** Problem to solve **
In the listing that follows, retype every line from the first through the one containing "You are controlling". Pictures are to be left out.
-- Opening Marker --
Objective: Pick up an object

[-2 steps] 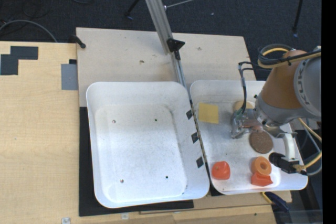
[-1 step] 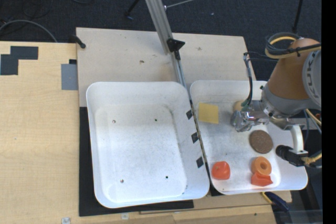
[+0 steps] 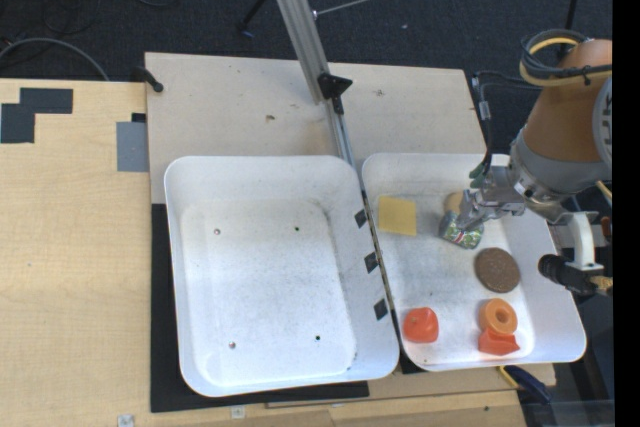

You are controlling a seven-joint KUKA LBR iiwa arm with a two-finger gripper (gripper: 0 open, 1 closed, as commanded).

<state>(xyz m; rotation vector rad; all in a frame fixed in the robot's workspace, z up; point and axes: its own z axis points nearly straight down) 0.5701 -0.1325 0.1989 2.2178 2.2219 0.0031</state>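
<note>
Bench with 2 white bins, right bin holding yellow block, brown disc

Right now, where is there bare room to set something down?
The whole left bin floor is bare. In the right bin, free patches lie below the yellow square and along the top edge. It is crowded around the gripper, brown disc and orange pieces.

The gripper hides part of a crumpled green packet; the arm runs off the right edge
</note>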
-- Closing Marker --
** Exercise response **
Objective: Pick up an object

[-2 steps] 
[-1 step] 
[+0 steps] 

You are controlling a seven-joint KUKA LBR iiwa arm with a two-finger gripper (gripper: 0 open, 1 closed, as commanded).

This answer leaves nothing further to address.